Aber auch da bleiben Spielräume. Das Referenzurteil ist die automatisierte Kennzeichenerfassung, die unter strengen Bedingungen zugelassen wurde. Das zeigt: Es ist primär eine politische Frage und weniger eine rechtliche.

Im Fall Daniela Klette war es aber letztlich polizeiliche Handarbeit, die zur Festnahme geführt hat. Müsste diese nicht gestärkt werden?

Man muss für unsere Sicherheit das Eine tun, ohne das Andere zu lassen. Ich glaube, dass wir an allen drei Stellschrauben drehen müssen: Erstens genügend Polizeibeamte. Zweitens eine gut ausgestattete Polizei. Und drittens braucht die Polizei das rechtliche Handwerkszeug, mit dem sie ihre Aufgaben erfüllen kann.

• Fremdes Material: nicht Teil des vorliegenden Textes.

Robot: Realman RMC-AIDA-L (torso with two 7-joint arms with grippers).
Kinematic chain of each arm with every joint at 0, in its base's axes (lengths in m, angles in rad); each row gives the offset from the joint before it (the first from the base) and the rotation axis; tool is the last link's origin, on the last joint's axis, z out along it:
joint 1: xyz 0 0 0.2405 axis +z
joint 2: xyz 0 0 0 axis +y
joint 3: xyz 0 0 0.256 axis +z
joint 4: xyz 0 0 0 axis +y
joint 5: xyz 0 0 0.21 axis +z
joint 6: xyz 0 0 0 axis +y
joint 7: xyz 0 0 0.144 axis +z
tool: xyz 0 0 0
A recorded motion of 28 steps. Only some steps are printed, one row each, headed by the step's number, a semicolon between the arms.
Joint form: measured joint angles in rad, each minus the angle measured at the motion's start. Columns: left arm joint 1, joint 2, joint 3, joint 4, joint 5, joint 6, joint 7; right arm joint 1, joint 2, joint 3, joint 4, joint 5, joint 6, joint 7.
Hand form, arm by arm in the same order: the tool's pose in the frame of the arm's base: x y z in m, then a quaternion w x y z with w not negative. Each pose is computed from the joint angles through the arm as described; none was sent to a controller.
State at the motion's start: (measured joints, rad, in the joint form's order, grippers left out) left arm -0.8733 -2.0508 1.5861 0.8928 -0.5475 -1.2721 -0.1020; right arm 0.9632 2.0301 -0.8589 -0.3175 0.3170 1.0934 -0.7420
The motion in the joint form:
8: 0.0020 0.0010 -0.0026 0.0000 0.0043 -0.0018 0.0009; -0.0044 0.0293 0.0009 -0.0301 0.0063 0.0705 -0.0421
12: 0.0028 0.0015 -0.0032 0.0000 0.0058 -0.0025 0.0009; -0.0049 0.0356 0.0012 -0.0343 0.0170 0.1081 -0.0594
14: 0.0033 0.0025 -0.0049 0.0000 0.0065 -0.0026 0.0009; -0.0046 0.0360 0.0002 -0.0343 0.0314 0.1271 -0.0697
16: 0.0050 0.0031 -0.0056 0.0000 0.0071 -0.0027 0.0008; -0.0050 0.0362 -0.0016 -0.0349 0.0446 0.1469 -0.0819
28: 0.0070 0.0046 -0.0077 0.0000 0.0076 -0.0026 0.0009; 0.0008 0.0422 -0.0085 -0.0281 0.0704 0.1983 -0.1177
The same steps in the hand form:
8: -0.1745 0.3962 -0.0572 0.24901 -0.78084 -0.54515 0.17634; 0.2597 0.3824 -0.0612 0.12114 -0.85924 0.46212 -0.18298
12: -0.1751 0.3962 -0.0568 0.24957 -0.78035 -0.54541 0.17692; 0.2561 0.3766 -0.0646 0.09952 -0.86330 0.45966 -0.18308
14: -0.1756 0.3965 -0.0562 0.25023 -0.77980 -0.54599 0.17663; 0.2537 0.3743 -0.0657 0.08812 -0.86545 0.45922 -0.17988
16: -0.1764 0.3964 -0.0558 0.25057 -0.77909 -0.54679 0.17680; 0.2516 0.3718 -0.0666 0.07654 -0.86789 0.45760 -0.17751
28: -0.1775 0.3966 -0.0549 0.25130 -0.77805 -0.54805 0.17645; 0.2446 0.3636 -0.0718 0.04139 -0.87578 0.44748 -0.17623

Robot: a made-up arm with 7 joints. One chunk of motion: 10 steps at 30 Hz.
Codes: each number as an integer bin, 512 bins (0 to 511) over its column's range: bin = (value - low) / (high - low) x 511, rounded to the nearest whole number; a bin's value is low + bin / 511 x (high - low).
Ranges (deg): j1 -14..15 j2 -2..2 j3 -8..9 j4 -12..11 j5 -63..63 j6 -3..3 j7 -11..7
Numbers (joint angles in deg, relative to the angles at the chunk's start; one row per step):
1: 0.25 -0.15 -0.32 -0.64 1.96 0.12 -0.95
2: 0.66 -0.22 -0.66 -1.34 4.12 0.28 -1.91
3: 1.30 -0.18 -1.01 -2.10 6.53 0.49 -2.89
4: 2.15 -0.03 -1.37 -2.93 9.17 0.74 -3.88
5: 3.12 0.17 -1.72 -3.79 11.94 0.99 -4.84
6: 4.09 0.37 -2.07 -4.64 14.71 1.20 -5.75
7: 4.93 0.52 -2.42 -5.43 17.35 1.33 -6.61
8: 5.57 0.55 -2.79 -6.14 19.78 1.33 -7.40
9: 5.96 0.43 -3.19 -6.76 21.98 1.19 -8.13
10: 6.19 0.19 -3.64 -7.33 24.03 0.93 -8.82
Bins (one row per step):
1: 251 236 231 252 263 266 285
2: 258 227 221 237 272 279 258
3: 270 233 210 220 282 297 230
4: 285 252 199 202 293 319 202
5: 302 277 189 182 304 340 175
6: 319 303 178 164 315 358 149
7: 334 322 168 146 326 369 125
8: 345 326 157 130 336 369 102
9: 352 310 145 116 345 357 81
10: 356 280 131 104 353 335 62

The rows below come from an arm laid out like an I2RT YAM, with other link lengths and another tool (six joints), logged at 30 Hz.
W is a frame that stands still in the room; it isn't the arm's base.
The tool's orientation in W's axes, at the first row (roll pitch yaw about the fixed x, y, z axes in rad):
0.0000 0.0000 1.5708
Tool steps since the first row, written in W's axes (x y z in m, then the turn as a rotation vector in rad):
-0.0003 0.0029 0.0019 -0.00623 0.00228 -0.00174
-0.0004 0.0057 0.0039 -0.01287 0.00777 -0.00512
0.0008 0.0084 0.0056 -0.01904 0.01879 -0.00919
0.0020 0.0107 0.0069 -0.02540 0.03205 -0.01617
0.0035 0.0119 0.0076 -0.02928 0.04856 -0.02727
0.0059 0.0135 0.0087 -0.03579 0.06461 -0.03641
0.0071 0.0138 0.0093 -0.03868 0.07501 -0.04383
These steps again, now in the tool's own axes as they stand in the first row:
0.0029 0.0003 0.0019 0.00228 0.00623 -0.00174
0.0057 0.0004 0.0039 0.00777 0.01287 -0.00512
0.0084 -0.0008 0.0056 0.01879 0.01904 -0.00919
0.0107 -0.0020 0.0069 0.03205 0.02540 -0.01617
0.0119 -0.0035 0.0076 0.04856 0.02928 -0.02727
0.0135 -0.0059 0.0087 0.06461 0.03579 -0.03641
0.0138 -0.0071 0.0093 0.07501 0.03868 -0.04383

Einige Hinterbliebene der RAF-Opfer haben angesichts der Festnahme von Daniela Klette noch einmal formuliert, dass ihnen die Aufklärung der Morde wichtiger ist als die Verurteilung der Täter. Es gab in der Vergangenheit verschiedene Vorstöße, die für frühere RAF-Mitglieder Strafrabatte oder gar Straffreiheit vorschlugen, wenn sie ihr Wissen offenlegen. Wären Sie dafür, ein solches Angebot zu erneuern?

Wir wissen gar nicht, ob Daniela Klette zur Aufklärung der Morde der dritten Generation der RAF beitragen kann, inwieweit sie beteiligt und eingebunden war. Bisher haben Mitglieder der RAF, bis auf ganz, ganz wenige Ausnahmen, nicht zur Aufklärung beigetragen. Die „Solidarität“ untereinander ist offenbar sehr groß, und ich weiß nicht, inwieweit es überhaupt eine Bereitschaft gibt, mit der eigenen Vergangenheit aufzuräumen.

Wäre eine Offensive von staatlicher Seite sinnvoll, um das herauszufinden?

Nein, ganz sicher nicht. Es geht bei Daniela Klette um versuchten Mord, und Mord verjährt nicht. Deswegen muss man mit den Instrumenten der Justiz arbeiten, die es gibt.

Verstehen Sie die Perspektive der Angehörigen?

Wir sollten immer auch die Perspektive der Opfer einnehmen und bedenken. Aber das ist nicht der Kern des Strafrechts. Im Zuge einer Güterabwägung sind die Interessen der Rechtsgemeinschaft höher zu bewerten als die des Einzelnen.